- Developer: Imagic
- Publisher: Imagic
- Designer: David Johnson
- Platform: Atari 2600
- Release: September 1983
- Genre: Action
- Modes: Single-player, multiplayer

= Quick Step (video game) =

1983 video game

Quick Step is an Atari 2600 action game written by David Johnson. It was published by Imagic in September 1983 as one of the last Atari 2600 games from the company. The player controls a kangaroo competing against a squirrel, where both animals must jump between moving platforms, changing them to their character's color to earn points. There is a two-player mode where the second player controls the squirrel.

== Gameplay ==

Quick Step on Atari 2600

The gameplay of Quick Step consists of controlling a green kangaroo that must jump across different colored vertically scrolling platforms, competing against a purple squirrel. Jumping onto a platform changes it to the character's color and the player gets a point for every platform of their color that scrolls off the screen. Certain platforms (called "magic mats") will freeze the other character in place when jumped on, which can cause the other player to lose a life if they are near the bottom of the screen and the platform they are on scrolls off. The player can also press the fire button to release a "tricky trap" which causes the platform under the other character to disappear, causing them to fall. The platforms speed up as gameplay progresses, and eventually collapse into a single column towards the end of the level.

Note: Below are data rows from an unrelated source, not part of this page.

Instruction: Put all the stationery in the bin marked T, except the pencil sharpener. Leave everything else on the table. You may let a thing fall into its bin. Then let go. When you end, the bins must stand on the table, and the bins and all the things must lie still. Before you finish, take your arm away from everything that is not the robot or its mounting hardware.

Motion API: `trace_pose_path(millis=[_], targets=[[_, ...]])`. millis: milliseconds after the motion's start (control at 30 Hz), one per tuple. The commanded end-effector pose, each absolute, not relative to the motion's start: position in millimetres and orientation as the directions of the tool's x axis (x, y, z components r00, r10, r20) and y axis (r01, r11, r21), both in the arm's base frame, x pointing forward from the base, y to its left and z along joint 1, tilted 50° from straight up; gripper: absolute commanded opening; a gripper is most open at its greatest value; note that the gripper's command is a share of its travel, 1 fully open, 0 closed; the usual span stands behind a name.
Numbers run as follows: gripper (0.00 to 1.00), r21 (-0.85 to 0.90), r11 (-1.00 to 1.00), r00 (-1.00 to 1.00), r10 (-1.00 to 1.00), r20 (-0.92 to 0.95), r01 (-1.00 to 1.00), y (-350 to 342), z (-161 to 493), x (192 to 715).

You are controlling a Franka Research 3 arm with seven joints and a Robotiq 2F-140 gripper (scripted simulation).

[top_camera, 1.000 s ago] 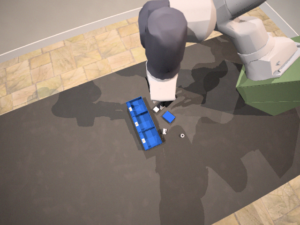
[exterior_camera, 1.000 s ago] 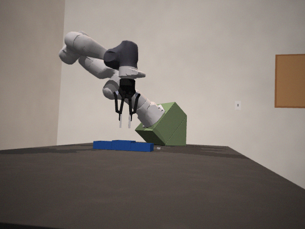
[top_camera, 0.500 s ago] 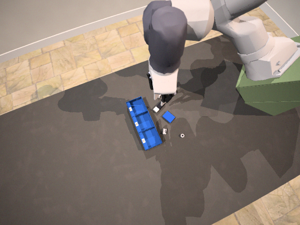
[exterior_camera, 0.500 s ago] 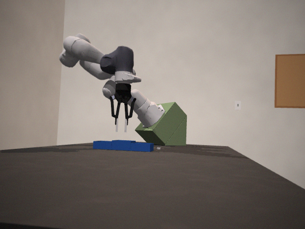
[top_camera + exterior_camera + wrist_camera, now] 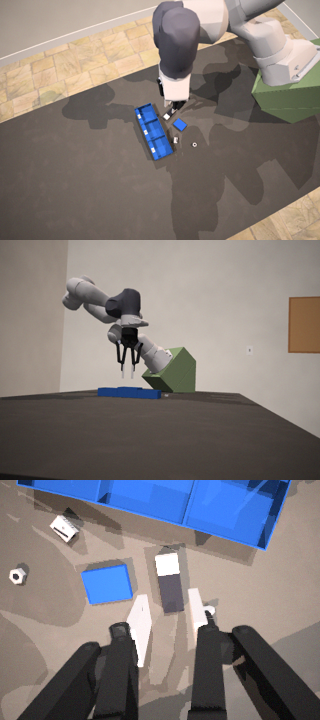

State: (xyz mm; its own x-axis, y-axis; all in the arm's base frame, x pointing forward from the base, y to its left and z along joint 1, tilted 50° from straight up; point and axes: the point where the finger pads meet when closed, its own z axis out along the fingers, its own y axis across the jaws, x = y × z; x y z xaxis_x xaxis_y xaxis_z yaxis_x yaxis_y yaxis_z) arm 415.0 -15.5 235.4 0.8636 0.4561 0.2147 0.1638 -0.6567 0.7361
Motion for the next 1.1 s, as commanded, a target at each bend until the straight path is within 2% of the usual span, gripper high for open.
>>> trace_pose_path(millis=[0, 533, 1067], targets=[[0.23, 0.737, -0.653, 0.859, 0.466, 0.212, 0.172, -13.5, 236.1, 416.7], [0.23, 0.737, -0.653, 0.859, 0.466, 0.212, 0.172, -13.6, 236.3, 416.8], [0.23, 0.737, -0.653, 0.859, 0.466, 0.212, 0.172, -45.4, 200.3, 445.7]])
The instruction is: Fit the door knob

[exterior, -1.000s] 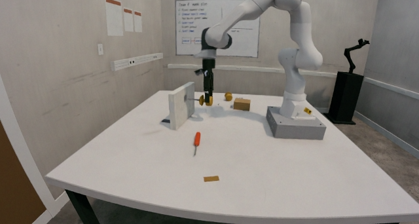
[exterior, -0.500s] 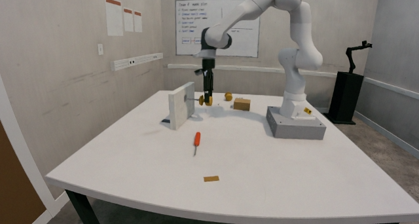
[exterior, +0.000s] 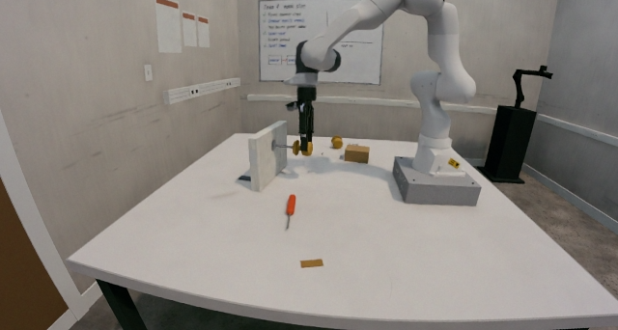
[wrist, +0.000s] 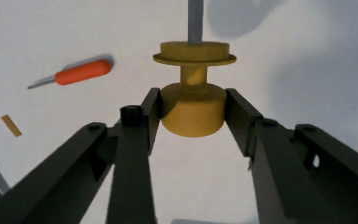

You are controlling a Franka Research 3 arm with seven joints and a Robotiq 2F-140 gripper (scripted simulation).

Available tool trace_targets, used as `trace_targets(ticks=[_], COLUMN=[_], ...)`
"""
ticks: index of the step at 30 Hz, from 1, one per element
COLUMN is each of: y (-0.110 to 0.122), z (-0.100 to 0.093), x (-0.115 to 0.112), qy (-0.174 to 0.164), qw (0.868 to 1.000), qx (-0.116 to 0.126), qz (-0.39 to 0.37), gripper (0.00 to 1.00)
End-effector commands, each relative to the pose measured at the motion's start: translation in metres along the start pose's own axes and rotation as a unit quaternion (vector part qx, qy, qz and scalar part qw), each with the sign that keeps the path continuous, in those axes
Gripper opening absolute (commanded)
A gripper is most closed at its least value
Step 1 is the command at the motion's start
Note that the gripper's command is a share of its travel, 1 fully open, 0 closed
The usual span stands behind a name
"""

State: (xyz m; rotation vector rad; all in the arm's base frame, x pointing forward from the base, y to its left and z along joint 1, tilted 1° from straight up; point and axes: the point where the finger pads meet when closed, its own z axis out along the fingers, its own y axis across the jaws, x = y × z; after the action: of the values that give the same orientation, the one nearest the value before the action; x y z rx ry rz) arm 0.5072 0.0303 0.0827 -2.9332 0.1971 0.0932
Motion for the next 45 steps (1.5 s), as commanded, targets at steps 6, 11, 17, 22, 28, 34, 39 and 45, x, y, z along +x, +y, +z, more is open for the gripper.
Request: trace_targets(ticks=[6, 11, 17, 22, 28, 34, 39, 45], y=[-0.0015, -0.0013, -0.0008, -0.0007, -0.0007, -0.0007, -0.0007, -0.0008], z=[-0.0016, -0.0017, -0.0018, -0.0018, -0.0018, -0.0019, -0.0021, -0.0022], x=[0.0021, 0.0033, 0.0065, 0.0068, 0.0068, 0.0074, 0.0102, 0.0117], qy=[0.002, 0.001, 0.001, 0.001, 0.001, 0.001, 0.001, 0.001], qw=[1.000, 1.000, 1.000, 1.000, 1.000, 1.000, 1.000, 1.000], qx=[0.002, 0.002, 0.002, 0.002, 0.002, 0.002, 0.002, 0.002], qz=[-0.002, -0.004, -0.005, -0.005, -0.005, -0.005, -0.006, -0.006], gripper=[0.42, 0.42, 0.42, 0.42, 0.42, 0.42, 0.42, 0.42])
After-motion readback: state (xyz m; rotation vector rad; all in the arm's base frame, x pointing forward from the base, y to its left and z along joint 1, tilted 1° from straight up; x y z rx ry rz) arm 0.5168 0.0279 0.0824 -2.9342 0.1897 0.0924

The game may be played in single-player mode, or in a two-player mode where the second player can control the squirrel.

== Development ==
Quick Step was designed by David Johnson, with graphics assistance from Wilfredo Aguilar, Michael Becker, and Wendy Szeto.

== Reception ==

A review in the December 1983 issue of Video and Computer Gaming Illustrated was mixed, being critical of the graphics and having a mixed reaction to the gameplay. Video Games Magazine was also critical of the graphics, but praised the game as "a truly different game, if only because of the potpourri of elements". Computer Entertainer praised the two-player mode, calling it a "gem". The Fort Worth Star-Telegram called Quick Step "closer to a miss than a hit". Many reviewers considered it a clone of Q*bert.

In a retrospective review of Imagic games, IGN said Quick Step "is a brilliant, furious multiplayer game for a system not exactly known for aggressive two-player action games", putting it in their top five list of Imagic games for the Atari 2600. videogamecritic.com said that while Quick Step was inspired by Q*bert, it lacks the "charm" that made Q*bert a video game classic.